Even Variety, the 115-year-old unofficial newsletter of the all-but-shuttered entertainment industry, cannot get on Morrison’s wavelength. An article calls the Clapton collaboration “beyond unconscionable.”
Speaking of “unconscionable,” that seared-on-the-mind question — Why are they working, and why are we not? — provokes others. Do our rights disappear whenever a sickness appears? Is fascism healthier than coronavirus? Did we catch more than COVID from the Chinese? Why do children in Milwaukee, Portland, and Boston still learn remotely when not one school-age child has died of COVID-19 in Wisconsin, Oregon, or Massachusetts? When did a single executive’s whim rather than the elected representatives of the people’s will become law deserving obedience? And what does Madame George think of all this?

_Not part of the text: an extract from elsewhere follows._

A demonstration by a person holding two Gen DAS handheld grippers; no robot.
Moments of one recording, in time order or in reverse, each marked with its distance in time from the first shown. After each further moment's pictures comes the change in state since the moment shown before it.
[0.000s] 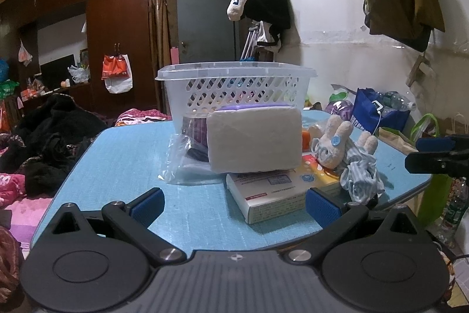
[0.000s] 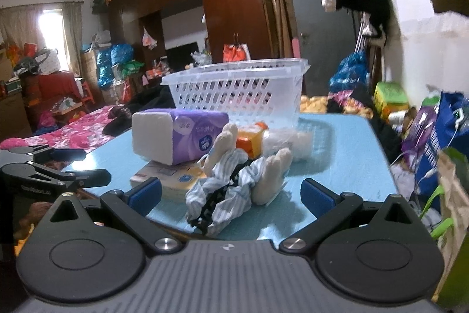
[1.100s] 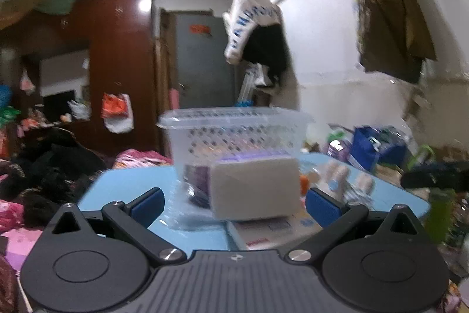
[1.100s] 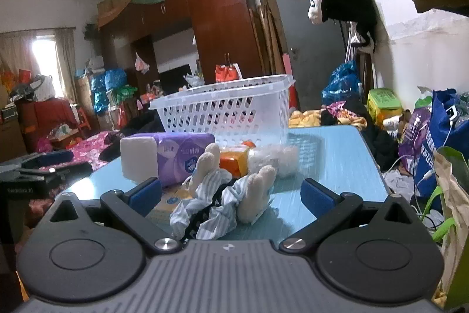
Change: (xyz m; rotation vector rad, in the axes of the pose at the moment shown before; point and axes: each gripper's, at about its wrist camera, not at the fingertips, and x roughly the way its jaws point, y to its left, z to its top) left arm -0.008 -0.002 0.009 0.022 -0.175 -0.020; right arm -0.001 -0.024 -0.001 0.076 -0.088 0.016
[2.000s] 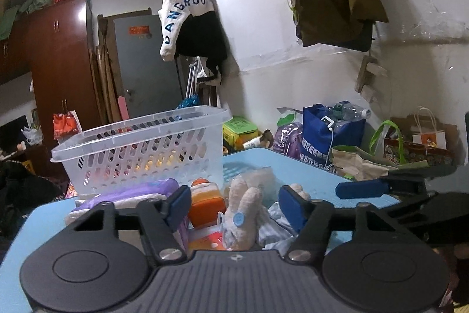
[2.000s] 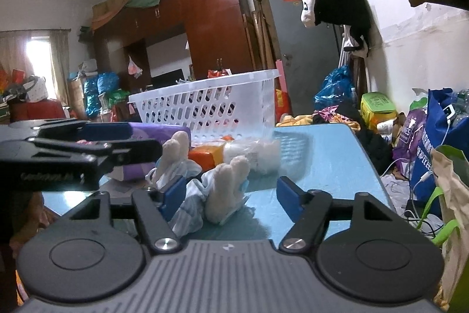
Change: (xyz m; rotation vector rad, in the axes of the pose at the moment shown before) left arm 0.070 -0.089 0.020 0.156 0.040 -0.136; right arm 0.028 -0.022 -0.020 -0.013 -0.016 -0.022
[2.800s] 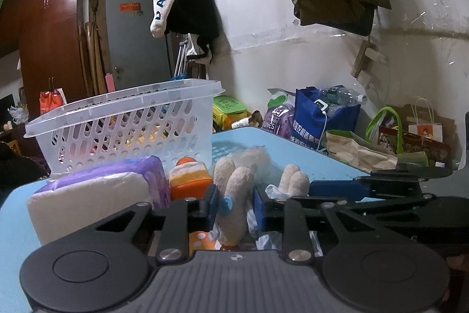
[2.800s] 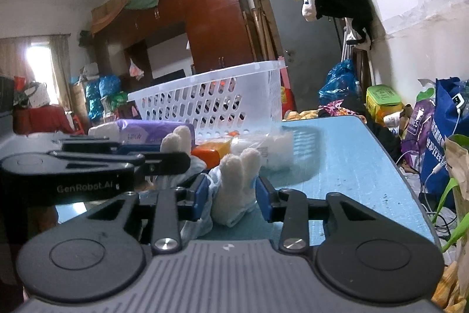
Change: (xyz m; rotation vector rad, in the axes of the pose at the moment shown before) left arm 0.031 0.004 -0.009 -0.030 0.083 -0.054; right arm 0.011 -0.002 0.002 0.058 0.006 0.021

In various times and places within the 2020 twilight zone, governments not only morphed from democracy to dictatorship but outlawed traditional means of redressing grievance. They made (some) protests verboten and regarded even praying our problems away at church an offense against the state. Our rights became crimes.
But for our knight in armor bent on chivalry, singing remains a legal and listened to form of protest.
“I’m not telling people what to do or think,” Morrison noted in a statement, “the government is doing a great job of that already. It’s about freedom of choice, I believe people should have the right to think for themselves.”
Not everyone, everyone, everyone, everyone agrees.